Socialists pull out in three areas

The left throws in the towel in three regions in strategic bid to block Front National from winning

7 December 2015

THE PARTI Socialiste is withdrawing from the regional elections in three regions after the dramatic gains by the Front National last night.

It has withdrawn candidates in Provence-Alpes-Côte-d’Azur and Nord-Pas-de-Calais-Picardie, where the FN had the largest wins, and has announced its intention to do so in the ‘Grand-Est’ (Alsace-Champagne-Ardenne-Lorraine).

However Grand Est socialist candidate, Jean-Pierre Masseret is reluctant to step down, but the party’s national office says he will have no choice.

The party pulled out to give voters a straight choice between the extreme right Front National and the right-wing Les Républicains.

The withdrawals are a strategic move to try to block the FN from gaining control of one or more of France’s new regions (which are reduced from 22 to 13 in metropolitan France from January 1) after the second round to be held on Sunday.

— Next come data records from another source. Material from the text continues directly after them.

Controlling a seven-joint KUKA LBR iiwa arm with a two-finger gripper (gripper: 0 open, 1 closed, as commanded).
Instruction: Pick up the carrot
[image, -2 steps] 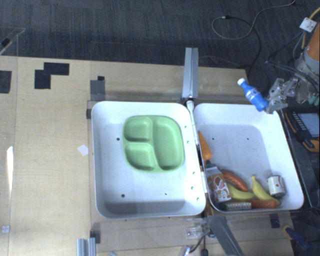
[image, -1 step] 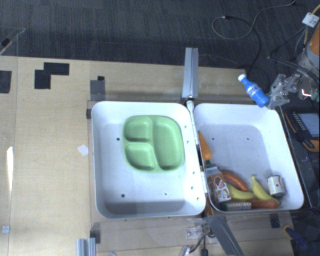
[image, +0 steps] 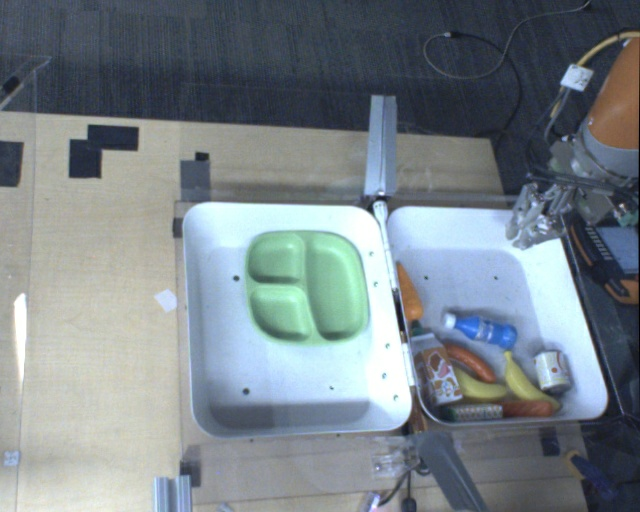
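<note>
1. The grey arm with its orange band (image: 612, 112) reaches in from the right, and its metal two-finger gripper (image: 530, 225) hangs over the far right corner of the right white bin (image: 480, 262).
2. Whether the jaws are open or closed cannot be told at this angle; nothing shows between them.
3. The orange tapered carrot (image: 408, 291) lies along the left wall of the right bin, against the divider between the two bins, well apart from the gripper.
4. Near the carrot's lower end begins a cluster at the near side of that bin: a blue and white plastic bottle (image: 482, 329), a yellow banana (image: 523, 381), a small metal can (image: 551, 370), a red-brown printed carton (image: 437, 374) and an orange-red elongated piece (image: 471, 362).
5. The left white bin (image: 215, 330) holds a pale green three-compartment plastic tray (image: 306, 285), set toward its far right.
</note>
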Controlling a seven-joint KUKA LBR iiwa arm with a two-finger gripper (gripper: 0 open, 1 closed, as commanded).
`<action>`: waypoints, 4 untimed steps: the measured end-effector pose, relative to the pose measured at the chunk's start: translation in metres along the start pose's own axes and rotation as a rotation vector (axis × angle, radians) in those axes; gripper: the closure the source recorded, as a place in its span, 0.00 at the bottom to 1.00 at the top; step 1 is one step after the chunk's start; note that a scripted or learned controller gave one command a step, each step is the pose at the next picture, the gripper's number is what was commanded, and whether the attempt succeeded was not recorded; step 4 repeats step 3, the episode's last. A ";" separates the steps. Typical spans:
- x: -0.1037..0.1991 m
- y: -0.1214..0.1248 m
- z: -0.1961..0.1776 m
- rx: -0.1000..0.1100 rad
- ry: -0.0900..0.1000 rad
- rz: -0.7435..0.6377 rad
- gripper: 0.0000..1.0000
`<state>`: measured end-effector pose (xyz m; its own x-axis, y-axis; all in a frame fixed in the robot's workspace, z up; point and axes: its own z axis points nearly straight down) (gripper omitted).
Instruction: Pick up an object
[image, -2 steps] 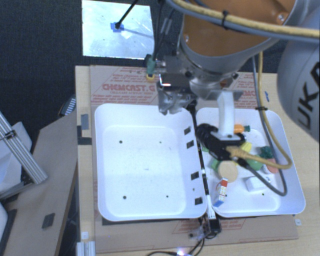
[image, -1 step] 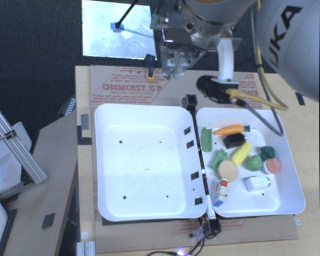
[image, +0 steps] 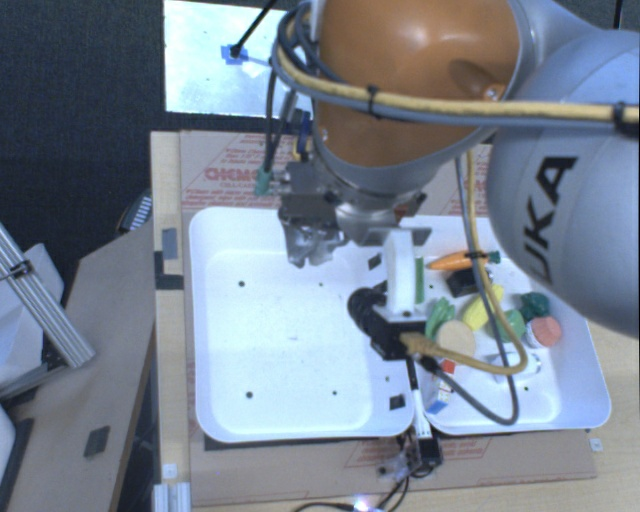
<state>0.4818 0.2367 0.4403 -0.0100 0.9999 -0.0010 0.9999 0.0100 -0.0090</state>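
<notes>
My gripper (image: 309, 240) hangs under the big orange wrist band, low over the far part of the left bin (image: 215, 330). Nothing shows beneath it but bare white floor. The loose objects all lie in the right bin (image: 585, 400): an orange carrot-like piece (image: 455, 262), a yellow piece (image: 476, 314), a green leafy piece (image: 439, 316), a beige round piece (image: 459, 340), a dark green piece (image: 535, 303) and a salmon round disc (image: 545, 331). The arm hides the far part of the right bin.
A black cable mount (image: 372, 315) and a yellow cable (image: 470, 365) hang from the wrist over the divider between the bins. A small blue piece (image: 437, 405) lies near the right bin's front edge. Cardboard (image: 220, 165) lines the bench under the bins.
</notes>
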 end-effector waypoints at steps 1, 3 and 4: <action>-0.004 0.062 -0.046 -0.017 0.003 0.011 1.00; -0.012 0.188 -0.057 -0.015 0.001 0.011 1.00; -0.012 0.188 -0.057 -0.015 0.001 0.011 1.00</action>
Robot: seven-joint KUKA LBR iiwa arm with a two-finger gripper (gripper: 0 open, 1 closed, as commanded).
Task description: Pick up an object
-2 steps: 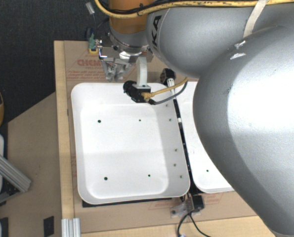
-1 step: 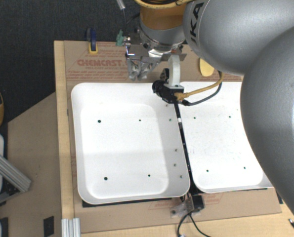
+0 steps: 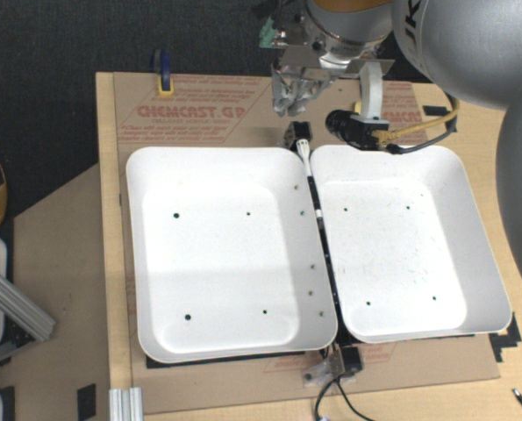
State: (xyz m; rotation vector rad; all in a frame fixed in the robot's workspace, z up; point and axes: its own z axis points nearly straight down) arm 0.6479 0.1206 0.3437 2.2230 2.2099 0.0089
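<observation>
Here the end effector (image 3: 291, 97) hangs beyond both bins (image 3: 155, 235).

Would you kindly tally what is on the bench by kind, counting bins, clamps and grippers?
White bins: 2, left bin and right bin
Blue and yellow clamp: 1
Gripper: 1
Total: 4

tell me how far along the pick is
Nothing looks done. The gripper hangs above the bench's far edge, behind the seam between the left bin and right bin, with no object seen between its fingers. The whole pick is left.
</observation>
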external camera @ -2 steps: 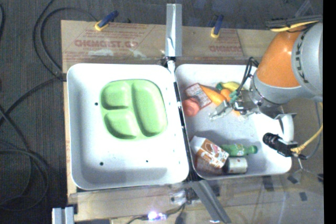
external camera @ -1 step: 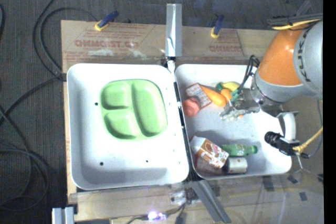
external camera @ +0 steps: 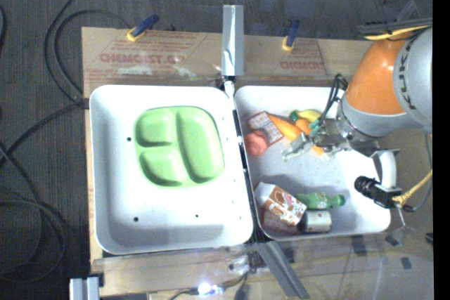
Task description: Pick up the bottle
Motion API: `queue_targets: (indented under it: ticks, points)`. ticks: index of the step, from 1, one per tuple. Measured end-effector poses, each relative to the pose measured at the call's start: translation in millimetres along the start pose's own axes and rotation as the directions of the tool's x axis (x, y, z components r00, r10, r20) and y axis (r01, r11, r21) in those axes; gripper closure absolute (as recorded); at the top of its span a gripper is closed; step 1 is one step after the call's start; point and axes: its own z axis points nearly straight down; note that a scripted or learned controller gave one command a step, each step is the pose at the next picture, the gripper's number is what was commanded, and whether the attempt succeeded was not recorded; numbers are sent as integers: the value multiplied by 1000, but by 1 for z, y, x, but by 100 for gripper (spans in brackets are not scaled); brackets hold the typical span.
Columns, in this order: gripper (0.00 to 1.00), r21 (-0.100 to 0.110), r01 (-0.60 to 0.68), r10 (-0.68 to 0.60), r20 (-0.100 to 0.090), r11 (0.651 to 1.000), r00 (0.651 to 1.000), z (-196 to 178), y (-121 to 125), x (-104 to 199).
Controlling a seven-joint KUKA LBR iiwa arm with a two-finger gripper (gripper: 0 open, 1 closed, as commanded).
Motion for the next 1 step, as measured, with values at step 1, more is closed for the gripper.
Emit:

While the FN did not gain an absolute majority of expressed votes in any region (if they had done then a second round would not have been needed in those areas) it came top in six regions and has a good chance of winning in the three where the Socialists are pulling out.

In the second round only those party lists which obtained at least 10% in the first round may go forward.

In both Nord-Pas-de-Calais-Picardie and Provence-Alpes-Côte-d’Azur the FN gained almost 41%, with the lists being headed respectively by FN leader Marine Le Pen and her niece Marion Maréchal-Le Pen. In Alsace-Champagne-Ardenne-Lorraine, party vice president Florian Philippot gained 36%.

The Socialists are taking drastic action on the basis that they would rather their traditional rivals in Sarkozy’s Les Républicains gain regions than the far-right FN.

Les Républicains on the other hand have ruled out any withdrawals or strategic groupings with the left.

With about 30% of the votes nationally, the FN was last night the most popular party in France and has never been so close to power. It tripled its scores compared to the last regional elections in 2010.

Commentators said the picture last night may suggest many people wanted to make a protest vote against the party in power, but did not want to back the previous regime either. The tense security situation is also likely to have contributed.

The level of abstention at last night’s first round was close to 50%.